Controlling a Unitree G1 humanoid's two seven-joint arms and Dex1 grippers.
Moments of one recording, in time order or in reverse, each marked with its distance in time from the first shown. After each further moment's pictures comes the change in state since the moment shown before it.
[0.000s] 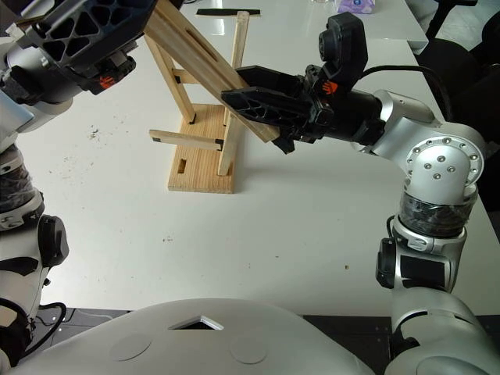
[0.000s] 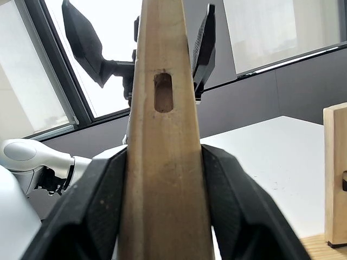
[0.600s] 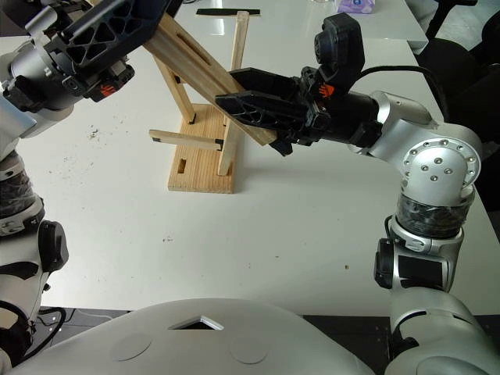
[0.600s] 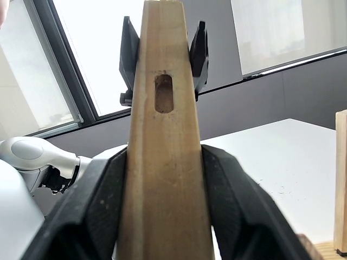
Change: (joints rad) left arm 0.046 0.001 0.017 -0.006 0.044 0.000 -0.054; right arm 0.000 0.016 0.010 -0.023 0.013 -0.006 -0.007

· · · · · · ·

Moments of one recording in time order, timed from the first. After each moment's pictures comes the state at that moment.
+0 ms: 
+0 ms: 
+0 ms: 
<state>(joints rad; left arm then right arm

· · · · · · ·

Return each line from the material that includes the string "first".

**Result:**
Moments of one recording, in time order or in reverse, each marked with its distance in time from the first shown. After each further moment's pictures comes the change in state since the moment shown before it.
Moments of one recording in time order, timed from the first. After each moment's pictures comes the state at that moment.

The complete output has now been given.